Depending on your organization's data volumes and latency requirements, one of three patterns can support your ingest requirements.
Azure Data Factory
Data Factory provides several connectors to SAP systems and various databases (including SAP HANA). These can be used to build simple, code-free data transformations in minutes. Delta replication isn't available out of the box but can be achieved with some programming. Azure Data Factory is only supported for batch processing or microbatches at a minimum of 15-minute intervals.
Described as the PULL option, this Data Factory option supports single sign-on and Secure Network Communication authentication into SAP. It also provides the option to use code-free data transformations to build resilient data flows that can integrate with Azure Databricks for flexible data preparation and enrichment coding. It's limited to batch processing and requires coding logic to support delta extracts. You may also want to evaluate the new SAP ODP connector, which leverages the SAP Operational Data Provisioning (ODP) framework. This new connector can connect to all the SAP systems that support ODP to perform full and incremental data loads.
SAP Landscape Transformation replication server and business objects data services
SAP Landscape Transformation Replication Server (SLT) is an SAP NetWeaver add-on that uses trigger-based replication to extract data. This service integrates with Business Objects Data Services (BODS) at the source to provide extract, load, and transform capabilities and create the dataset files to be transferred. This option can be considered for both batch and near-real-time ingestion.
Described as the PUSH option, this SAP-based option facilitates trigger-based replication and near-real-time extraction with a simple and unified configuration for all SAP data. This requires SAP licensing, additional downstream steps, and scheduling to move data to Azure, including several network hops relying on a file copy tool like AzCopy.
There are many third-party tools that can provide value-added extraction and ingestion from SAP sources in real time. Microsoft recommends Qlik Replicate (previously known as Attunity), Simplement Data Liberator, and Kagool Velocity. Each provides similar functionality and can extract data from SAP in almost real time and provide business context and intelligence out of the box.
These services differ in their technical architecture. Qlik Replicate and Simplement Data Liberator provide near-real-time replication by identifying changes in source database logs. Kagool Velocity uses an add-on to SAP NetWeaver and submits a request for comments to the application layer to expose data.

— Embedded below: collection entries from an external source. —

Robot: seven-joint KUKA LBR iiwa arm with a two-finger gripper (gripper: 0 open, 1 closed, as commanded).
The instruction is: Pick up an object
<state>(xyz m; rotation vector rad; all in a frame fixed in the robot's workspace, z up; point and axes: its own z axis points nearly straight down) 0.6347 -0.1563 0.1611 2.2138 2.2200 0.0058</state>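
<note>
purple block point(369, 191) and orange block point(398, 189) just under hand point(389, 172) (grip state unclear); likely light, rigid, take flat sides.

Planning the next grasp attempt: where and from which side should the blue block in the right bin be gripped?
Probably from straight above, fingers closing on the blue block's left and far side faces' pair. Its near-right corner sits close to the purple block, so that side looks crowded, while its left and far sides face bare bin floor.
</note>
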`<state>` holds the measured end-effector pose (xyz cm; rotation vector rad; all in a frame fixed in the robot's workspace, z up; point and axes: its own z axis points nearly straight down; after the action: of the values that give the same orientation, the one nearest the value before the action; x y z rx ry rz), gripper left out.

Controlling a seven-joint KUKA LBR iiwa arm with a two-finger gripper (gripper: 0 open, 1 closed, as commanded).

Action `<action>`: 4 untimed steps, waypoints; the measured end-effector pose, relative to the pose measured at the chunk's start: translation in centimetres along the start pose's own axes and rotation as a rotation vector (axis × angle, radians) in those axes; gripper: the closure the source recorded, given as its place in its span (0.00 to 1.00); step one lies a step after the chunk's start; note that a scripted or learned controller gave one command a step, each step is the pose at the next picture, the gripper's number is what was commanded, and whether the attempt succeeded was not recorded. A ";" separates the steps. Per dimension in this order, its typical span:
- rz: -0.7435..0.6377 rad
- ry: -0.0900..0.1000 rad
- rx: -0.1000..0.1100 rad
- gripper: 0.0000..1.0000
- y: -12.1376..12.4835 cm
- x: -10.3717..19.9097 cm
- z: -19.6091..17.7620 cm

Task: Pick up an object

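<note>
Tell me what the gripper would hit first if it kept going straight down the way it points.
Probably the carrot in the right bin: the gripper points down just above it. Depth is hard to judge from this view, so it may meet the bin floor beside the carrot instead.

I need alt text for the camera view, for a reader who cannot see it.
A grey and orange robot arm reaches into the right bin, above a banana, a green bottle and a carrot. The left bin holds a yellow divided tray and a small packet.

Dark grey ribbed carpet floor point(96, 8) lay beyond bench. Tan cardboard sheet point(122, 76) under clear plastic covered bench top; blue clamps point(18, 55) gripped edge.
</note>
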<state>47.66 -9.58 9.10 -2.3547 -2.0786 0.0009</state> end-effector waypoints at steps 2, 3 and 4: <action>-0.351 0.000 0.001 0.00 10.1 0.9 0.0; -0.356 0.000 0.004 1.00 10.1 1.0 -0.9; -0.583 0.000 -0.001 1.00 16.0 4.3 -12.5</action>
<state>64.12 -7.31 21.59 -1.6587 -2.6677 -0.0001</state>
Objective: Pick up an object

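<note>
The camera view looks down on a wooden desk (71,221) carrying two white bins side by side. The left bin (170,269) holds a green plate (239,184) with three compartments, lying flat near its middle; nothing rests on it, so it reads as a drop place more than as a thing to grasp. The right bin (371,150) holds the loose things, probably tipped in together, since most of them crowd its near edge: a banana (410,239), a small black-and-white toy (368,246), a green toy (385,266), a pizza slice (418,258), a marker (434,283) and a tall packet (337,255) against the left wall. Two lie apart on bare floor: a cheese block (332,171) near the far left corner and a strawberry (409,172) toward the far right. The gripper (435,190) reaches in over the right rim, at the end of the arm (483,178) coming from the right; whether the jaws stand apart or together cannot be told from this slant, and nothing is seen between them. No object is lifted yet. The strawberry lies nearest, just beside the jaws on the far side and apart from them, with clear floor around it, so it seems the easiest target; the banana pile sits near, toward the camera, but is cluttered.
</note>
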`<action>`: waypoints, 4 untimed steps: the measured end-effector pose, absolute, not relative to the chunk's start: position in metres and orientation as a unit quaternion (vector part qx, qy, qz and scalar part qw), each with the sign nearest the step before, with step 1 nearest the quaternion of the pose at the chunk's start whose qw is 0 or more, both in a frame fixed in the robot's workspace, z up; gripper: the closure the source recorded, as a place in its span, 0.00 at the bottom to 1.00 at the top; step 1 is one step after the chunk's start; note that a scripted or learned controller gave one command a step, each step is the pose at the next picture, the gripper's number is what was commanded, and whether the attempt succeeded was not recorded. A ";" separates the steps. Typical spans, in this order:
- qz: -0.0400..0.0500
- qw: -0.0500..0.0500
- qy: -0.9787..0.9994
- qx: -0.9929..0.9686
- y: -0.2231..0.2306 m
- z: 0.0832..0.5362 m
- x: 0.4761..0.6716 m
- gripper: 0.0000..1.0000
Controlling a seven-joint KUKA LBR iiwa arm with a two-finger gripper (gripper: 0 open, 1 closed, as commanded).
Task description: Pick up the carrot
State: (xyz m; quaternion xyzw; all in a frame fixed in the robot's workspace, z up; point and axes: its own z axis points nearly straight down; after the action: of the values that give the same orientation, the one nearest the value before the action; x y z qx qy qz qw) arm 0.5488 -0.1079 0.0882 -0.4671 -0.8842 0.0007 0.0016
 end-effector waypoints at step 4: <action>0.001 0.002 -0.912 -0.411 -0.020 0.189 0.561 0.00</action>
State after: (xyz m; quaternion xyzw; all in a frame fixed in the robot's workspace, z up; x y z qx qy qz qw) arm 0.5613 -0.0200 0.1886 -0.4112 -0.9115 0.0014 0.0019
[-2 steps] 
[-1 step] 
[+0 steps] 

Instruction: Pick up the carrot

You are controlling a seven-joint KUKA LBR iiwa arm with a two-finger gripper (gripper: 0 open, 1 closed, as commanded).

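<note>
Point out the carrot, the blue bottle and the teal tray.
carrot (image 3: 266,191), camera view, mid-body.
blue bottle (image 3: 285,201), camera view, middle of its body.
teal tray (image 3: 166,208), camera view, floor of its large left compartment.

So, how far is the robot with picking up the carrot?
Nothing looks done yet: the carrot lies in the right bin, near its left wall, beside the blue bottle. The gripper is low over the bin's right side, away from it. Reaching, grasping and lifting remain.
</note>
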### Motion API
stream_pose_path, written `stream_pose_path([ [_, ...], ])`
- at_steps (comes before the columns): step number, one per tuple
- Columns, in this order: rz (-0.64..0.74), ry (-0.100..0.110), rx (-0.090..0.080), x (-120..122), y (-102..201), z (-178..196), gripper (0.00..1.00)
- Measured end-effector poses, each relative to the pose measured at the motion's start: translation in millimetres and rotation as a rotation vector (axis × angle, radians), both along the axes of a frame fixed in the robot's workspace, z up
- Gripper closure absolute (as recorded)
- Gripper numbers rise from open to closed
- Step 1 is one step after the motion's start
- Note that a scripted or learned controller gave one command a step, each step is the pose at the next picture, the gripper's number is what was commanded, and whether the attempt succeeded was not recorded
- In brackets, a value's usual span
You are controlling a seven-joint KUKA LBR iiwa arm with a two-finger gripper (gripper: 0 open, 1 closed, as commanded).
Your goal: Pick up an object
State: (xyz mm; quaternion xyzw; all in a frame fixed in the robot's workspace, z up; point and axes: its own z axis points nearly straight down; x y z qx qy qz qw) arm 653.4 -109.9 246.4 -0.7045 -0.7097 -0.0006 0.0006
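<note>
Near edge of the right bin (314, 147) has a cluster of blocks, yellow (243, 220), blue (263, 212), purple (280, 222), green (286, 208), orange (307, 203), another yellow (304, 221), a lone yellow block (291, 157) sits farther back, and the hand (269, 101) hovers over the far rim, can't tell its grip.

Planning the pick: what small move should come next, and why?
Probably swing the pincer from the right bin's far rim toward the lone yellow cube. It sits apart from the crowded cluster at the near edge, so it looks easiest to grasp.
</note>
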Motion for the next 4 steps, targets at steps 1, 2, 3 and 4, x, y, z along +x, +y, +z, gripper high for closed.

Compared to options mentioned earlier, these options provide better out-of-the-box functionality and near-real-time support, but they require third-party technologies.
Our primary recommendation is use the SAP ODP connector as:
It provides a single connector to connect to SAP ECC Extractors, SAP S/4HANA CDS Views, SAP BW, SAP BW4/HANA, SAP SLT, SAP HANA Views.
It makes use of the existing CDS views and custom created views that are already provided making it easier to extract data from SAP S/4HANA and SAP BW.
It can use SLT that allows for trigger based data capture at the table level.
Using the data flows in Azure Data Factory and Synapse Pipelines, makes data extractions simple with no need for watermarking.
Data flows provides inbuilt capabilities for applying changes in the sink using the correct order based on the ODP metadata and completely hides the complexities required for the developers to create custom code to handle inserts/updates/deletes/upserts.
Data flows uses the ODQ framework’s recovery mechanism transparently requiring no custom logic to run recovery during failed extractions.
Data flows offer advantage of high throughputs (through parallel reads, partioning etc) to improve the performance of data extractions.
Using a hybrid approach is also an available option and may consist of several options that serve as an ingestion strategy for SAP data. SAP SLT, BODS, and Qlik are used to extract the data from SAP transactional systems (like SAP ECC), and Data Factory pulls the data into Azure to convert it to the Parquet format before writing to Azure Data Lake Storage. It takes advantage of the existing framework by independently extracting data from SAP NetWeaver Business Warehouse.